New Covid-19 variant shows 'concerning mutations'

05 September 2021 - 00:00
Last week, De Oliveira announced the discovery of the C.1.2 variant in SA. Scientists say it's unlikely to reduce the efficacy of the two vaccines and so far it accounts for 3% of cases but is climbing.
Last week, De Oliveira announced the discovery of the C.1.2 variant in SA. Scientists say it's unlikely to reduce the efficacy of the two vaccines and so far it accounts for 3% of cases but is climbing.
Image: 123RF/perig76

The original SARS-CoV-2 virus, first detected in Wuhan, China, in late 2019, was first detected in SA in March 2020.

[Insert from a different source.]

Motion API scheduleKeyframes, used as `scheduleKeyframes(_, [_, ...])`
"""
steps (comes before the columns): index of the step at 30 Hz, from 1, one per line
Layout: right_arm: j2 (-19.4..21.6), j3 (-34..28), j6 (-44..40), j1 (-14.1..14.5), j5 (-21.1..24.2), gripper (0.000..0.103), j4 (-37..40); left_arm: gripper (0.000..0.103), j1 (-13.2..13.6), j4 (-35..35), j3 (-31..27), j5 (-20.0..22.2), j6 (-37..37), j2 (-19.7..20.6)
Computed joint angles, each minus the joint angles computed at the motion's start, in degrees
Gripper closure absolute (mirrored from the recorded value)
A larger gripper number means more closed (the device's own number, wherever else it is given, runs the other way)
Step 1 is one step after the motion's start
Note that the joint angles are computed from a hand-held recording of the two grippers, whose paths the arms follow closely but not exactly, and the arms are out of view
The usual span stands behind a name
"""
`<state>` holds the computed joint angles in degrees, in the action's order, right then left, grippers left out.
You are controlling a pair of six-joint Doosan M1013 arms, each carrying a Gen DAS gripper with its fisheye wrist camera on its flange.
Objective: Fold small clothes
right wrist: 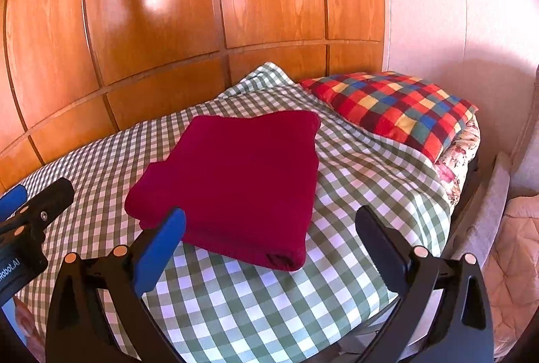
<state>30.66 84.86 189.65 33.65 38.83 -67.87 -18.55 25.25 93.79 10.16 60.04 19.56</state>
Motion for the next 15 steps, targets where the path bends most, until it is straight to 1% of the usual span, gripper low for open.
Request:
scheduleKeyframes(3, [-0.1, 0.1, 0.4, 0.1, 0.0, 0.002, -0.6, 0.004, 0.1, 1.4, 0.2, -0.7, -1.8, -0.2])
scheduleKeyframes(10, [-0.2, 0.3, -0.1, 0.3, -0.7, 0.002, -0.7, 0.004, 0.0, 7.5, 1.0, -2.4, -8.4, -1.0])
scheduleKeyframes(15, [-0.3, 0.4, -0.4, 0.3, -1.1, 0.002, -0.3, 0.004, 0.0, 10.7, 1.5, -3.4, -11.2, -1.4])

According to professor Tulio de Oliveira, early genomic surveillance showed "hundreds, maybe thousands, of introductions into SA" happened around the same time. Of those, "80% came from Europe, which made sense since 80% of air traffic to Africa goes through Europe".

Imported cases quickly turned to local transmissions, and though three different lineages were identified in the first wave, none dominated.

All that changed in late 2020. In October, a new variant was detected in the Eastern Cape. It was quickly analysed as its presence grew, and was eventually named the Beta variant and was said to have originated in SA.

By December, it was listed by the World Health Organisation as a variant of concern.

"It spread fast and caused a massive second wave," said De Oliveira.

Meanwhile, another variant - thought to have begun in India and dubbed Delta - reached SA. At first it showed low numbers, but this variant quickly took over.

After a hiatus, the third wave had begun, starting in inland provinces and spreading all over, leaving tens of thousands dead.

Last week, De Oliveira announced the discovery of the C.1.2 variant in SA. Scientists say it's unlikely to reduce the efficacy of the two vaccines and so far it accounts for 3% of cases but is climbing.

C.1.2 has some concerning mutations not present in current variants but it also has many that are familiar to scientists and which could make it more transmissible.